# Preserving a bloody arrow



## heilman181 (Mar 24, 2006)

btcruiser said:


> I shot a black bear this past fall and want to save the arrow I shot him with. The arrow is all bloody and has bear hair on it. Question is, do I have to do something to the arrow to preserve it and the blood on it? I want to keep the arrow and broadhead to display with my half body mount. What do I do...if anything?


I have no clue if this would do anything, but I wonder if a spray can of clearcoat would work?


----------



## bsk72512 (Dec 12, 2005)

That is a good question. As the blood dries it gets darker and you can if left on its own still see it years later.
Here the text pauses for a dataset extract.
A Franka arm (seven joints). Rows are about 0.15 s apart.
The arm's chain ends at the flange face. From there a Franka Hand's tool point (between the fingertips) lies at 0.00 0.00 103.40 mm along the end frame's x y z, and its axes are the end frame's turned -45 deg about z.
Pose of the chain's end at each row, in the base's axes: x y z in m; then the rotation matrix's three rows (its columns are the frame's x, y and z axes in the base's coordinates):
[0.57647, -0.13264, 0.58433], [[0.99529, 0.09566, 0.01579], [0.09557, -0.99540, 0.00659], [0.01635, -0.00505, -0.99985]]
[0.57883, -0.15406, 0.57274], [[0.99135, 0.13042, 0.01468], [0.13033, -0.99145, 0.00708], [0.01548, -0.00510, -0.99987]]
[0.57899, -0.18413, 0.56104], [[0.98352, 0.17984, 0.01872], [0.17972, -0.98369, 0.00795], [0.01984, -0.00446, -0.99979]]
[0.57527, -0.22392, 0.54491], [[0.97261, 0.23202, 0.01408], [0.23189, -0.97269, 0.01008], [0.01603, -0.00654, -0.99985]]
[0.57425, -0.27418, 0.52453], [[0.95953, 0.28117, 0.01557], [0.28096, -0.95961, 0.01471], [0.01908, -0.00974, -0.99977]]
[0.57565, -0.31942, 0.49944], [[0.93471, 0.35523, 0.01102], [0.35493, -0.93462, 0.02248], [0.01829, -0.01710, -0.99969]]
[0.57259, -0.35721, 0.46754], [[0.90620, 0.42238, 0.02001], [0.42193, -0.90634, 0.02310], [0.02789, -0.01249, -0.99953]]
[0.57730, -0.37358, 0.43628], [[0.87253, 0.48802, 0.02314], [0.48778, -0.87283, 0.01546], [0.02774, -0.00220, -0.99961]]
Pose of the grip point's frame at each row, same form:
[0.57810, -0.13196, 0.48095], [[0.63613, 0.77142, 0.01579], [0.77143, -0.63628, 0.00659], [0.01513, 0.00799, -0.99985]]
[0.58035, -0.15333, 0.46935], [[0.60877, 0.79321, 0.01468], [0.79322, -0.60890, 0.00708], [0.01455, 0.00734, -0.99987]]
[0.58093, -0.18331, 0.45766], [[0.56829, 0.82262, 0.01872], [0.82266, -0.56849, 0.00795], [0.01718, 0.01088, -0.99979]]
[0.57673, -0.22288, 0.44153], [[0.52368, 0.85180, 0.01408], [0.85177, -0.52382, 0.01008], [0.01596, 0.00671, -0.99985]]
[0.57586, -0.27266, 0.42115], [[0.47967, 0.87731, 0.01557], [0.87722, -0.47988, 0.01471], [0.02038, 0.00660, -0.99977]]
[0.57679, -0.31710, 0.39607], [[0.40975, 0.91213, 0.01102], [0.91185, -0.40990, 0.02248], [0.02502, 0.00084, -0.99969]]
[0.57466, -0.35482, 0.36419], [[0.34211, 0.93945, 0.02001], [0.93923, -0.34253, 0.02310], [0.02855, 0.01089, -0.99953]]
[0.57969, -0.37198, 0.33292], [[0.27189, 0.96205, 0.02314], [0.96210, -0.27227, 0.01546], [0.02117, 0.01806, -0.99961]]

I have an arrow I took my first moose with and the blood is still evident 9 years later. A light coat of an acrylic clear sealer sprayed on might preserve it longer. Good luck on this one.

2C


----------



## btcruiser (May 26, 2007)

The blood is already getting darker as time has passed. If you touch the arrow, blood does come off now. I thought about spraying it with clear coat, but is it worth the risk that it will damage the arrow or existing blood? Has anyone tried this technique?


----------



## bsk72512 (Dec 12, 2005)

Acrylic is water Based so no damage to arrow, If you shoot it with a semi dry coat first it should hold fast the blood. Let it dry and the give it a finish coat.
I would try a small spot on the arrow to test.

Semi Gloss would show best I would think.


----------



## TLong (Jan 12, 2009)

I wonder if you were to frame it in like a shadow box type deal, if that would either slow or stop the fading? Then you could put the "shadow box" under your mount or just hang it. Not sure about the acrylic. One of those "It looked good on paper" type things.


----------



## btcruiser (May 26, 2007)

I don't think a shadow box would do the trick, unless it's air tight. I think I'm going to try the acylic today and see what happens. I'll post my results later for everyone who might want to do this in the future.


----------



## bsk72512 (Dec 12, 2005)

Reason why I said try the acrylic is I once had to do a Long Eared Owl Mount. The bird had been hit by a car and the Vole that it had killed was still in its talons with blood on them. Bird was very clean and needed little to no washing basically white gas to give it shine once mounted. I used the water based clear on the talons to preserve the blood look as I also mounted the Vole in its talons using the same death holes created when the owl grabbed him. 

Again Try a small spot first to see if it will work.

Good Luck


----------



## btcruiser (May 26, 2007)

The acrylic clear spray worked great. The only thing I would change is I would use the matte finish instead on the gloss. The glass makes the arrow look fake, the matte would have made it look more natural.


----------



## scrapewatcher (Apr 14, 2009)

btcruiser said:


> The acrylic clear spray worked great. The only thing I would change is I would use the matte finish instead on the gloss. The glass makes the arrow look fake, the matte would have made it look more natural.


spray a light coat of matt over the simigloss and it will distort the simigloss and it will not look so glossy.


----------



## Fletcher43 (Aug 30, 2005)

*blood*

should have put some deer (or bear) blood on a different arrow and did some good old fashion experiementing!!(something to think about)


----------